“«Somos livros gastos, sem capa, do lado de fora ninguém vê do que tratamos», diz a Hanna, e rimo-nos da nossa noção de insignificância.”
“«Um dia quero viajar para mim mesma», digo baixinho e carrego no pionés para dentro da carne macia do umbigo. Mordo o lábio a fim de não fazer barulho, um fio de sangue sai em direcção ao elástico das cuecas, penetra no tecido. Não ouso retirar o pionés, com medo de o sangue esguichar para todos os lados e em casa ficarem a saber que não quero ir ter com Deus mas comigo mesma.”

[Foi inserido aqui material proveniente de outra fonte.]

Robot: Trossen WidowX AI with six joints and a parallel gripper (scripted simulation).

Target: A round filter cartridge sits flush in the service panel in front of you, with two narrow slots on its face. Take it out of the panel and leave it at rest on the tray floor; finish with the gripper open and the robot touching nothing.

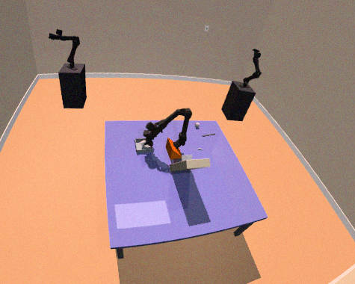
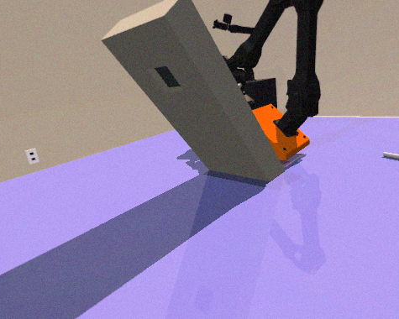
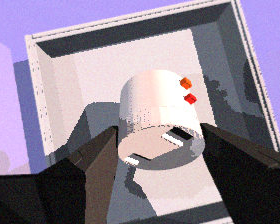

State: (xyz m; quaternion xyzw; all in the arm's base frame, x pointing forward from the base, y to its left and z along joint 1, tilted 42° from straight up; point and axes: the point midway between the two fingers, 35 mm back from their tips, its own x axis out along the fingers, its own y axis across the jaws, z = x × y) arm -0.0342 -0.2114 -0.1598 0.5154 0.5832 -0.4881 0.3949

A atmosfera que a escrita de Rijneveld cria é imediata, capturando
o leitor para a imaginação prodigiosa e telúrica de Cas, mas também para o evento
tenebroso e infindável que é a morte e o luto por um irmão e a forma tentacular
como isso vai sugando a vida desta família: “(…) só conhecíamos a faina da
terra e não a que existe em nós.”
“Olhei para as minhas mãos, para as suas linhas irregulares. Ainda eram demasiado pequenas para as usar sem ser para agarrar. Agora ainda cabiam nas mãos do pai e da mãe, mas as do pai e da mãe não cabiam nas minhas, era essa a diferença entre eles e eu: podiam pô-las à volta do pescoço de um coelho ou agarrar num queijo acabado de virar no banho de salmoura. As mãos deles eram ávidas, mas, se já não conseguissem segurar carinhosamente uma pessoa ou um animal, mais valia largarem-nos e focarem-se noutras coisas.”

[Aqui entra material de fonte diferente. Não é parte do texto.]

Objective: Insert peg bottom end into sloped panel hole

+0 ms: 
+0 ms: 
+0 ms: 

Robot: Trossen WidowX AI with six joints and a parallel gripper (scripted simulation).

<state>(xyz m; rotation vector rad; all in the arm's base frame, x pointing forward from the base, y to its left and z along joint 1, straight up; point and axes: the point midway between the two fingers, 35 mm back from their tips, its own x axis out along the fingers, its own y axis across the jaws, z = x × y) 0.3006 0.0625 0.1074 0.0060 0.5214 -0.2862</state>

Mas o desassossego do luto é tal: "(…) de momento, os buracos
de gelo situam-se sobretudo nas nossas cabeças.” que o foco familiar se desvia
para as vacas e o revolver da terra, enquanto Cas e os irmãos, Hanna e Obbe, se
tentam amanhar: "(…) os Reis Magos voltaram a montar os camelos sozinhos, apesar
de a sela já ter desaparecido há muito, cavalgamos sobre o pelo áspero e temos
o rabo esfolado do terreno acidentado.”
Acidentada talvez seja a palavra de ordem para
descrever o dia-a-dia destas crianças que vão desabrochando, entre metáforas da
vida agrícola e o descortinar dos salmos, tudo narrado habilmente por Cas
enquanto tenta compreender como aumentar o prazo de validade da sua família,
surpreendo o leitor com as comparações de que é capaz nos seus (ainda)

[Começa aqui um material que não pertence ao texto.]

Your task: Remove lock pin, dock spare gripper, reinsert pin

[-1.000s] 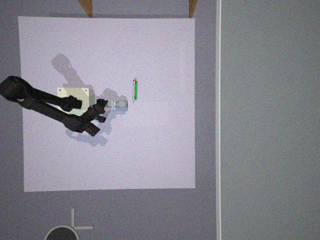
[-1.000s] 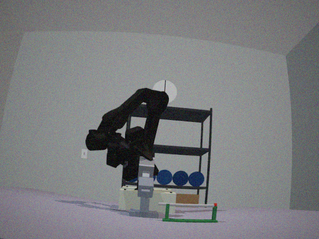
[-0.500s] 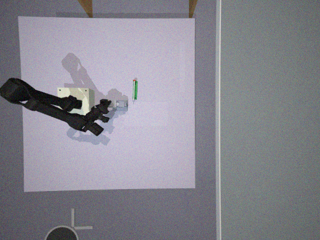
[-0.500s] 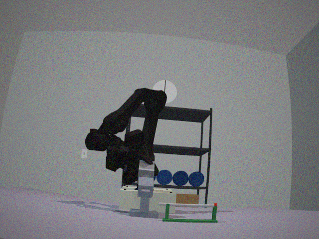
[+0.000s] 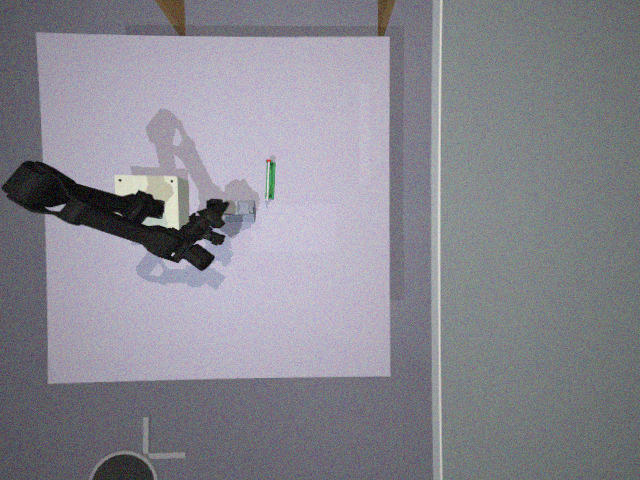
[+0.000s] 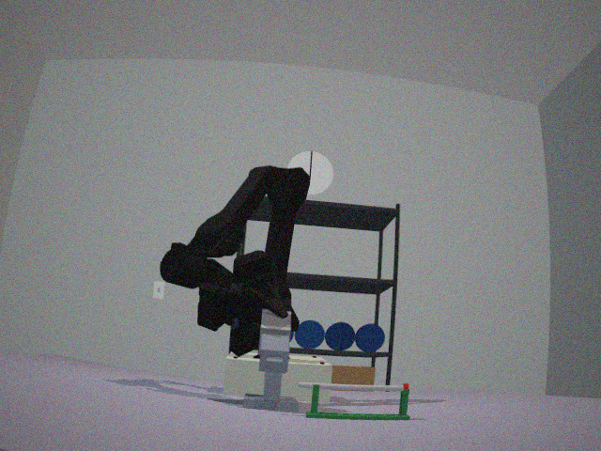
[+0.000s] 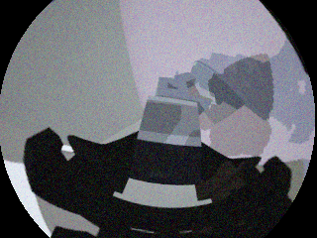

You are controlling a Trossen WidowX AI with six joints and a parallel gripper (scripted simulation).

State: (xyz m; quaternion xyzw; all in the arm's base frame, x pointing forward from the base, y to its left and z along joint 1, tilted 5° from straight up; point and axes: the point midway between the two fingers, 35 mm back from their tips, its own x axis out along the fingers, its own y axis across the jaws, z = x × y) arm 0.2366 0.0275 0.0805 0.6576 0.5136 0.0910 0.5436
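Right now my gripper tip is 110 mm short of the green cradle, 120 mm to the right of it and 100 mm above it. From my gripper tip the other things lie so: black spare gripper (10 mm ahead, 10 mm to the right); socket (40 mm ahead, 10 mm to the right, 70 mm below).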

ternos doze anos, referindo-se ao mutismo da mãe, que fica com os lábios
cerrados como duas lesmas quando acasalam ou o pai, que cego de raiva tem os
olhos pretos e contraídos como caganitas duras de coelho. Ou ela mesma, Cas,
que se sente como uma lista de compras usada e amarrotada, à espera que lhe
voltem a tocar e alisar.
“Tal como no Velho Testamento, também eles repetem infinitamente as mesmas palavras, o mesmo comportamento, os mesmos padrões e rituais. Mesmo quando nós, seus seguidores, nos afastamos cada vez mais deles.”
São muitas as questões que esta narrativa levanta, mas acima
de tudo questiona a fé no abstracto, quando o que é palpável e próximo se
afunda mesmo diante dos olhos. Questiona o peso da morte e da culpa, do quão
frágeis e vulneráveis são os que “sobram” a essa morte e que ficaram com as
recordações e o dever de honrar. Mas “sobra” também o direito a um futuro,
ainda por construir e para o qual precisam de amparo. Questiona-se tanto ou
mais o corpo e a sua necessidade de proximidade, afecto e respeito; ou o
direito a chorar, a lembrar e a falar do que se sente.
“Na perda encontramo-nos e somos quem somos: seres vulneráveis como filhotes de estorninhos nus, que caem do ninho e esperam ser apanhados. Choro pelas vacas, choro pelos Reis Magos, por pena, e depois choro por mim, ridícula, vestida com um casaco de angústia, mas depressa volto a limpar as lágrimas. (…) Se as lágrimas tivessem cheiro, ninguém mais choraria às escondidas.”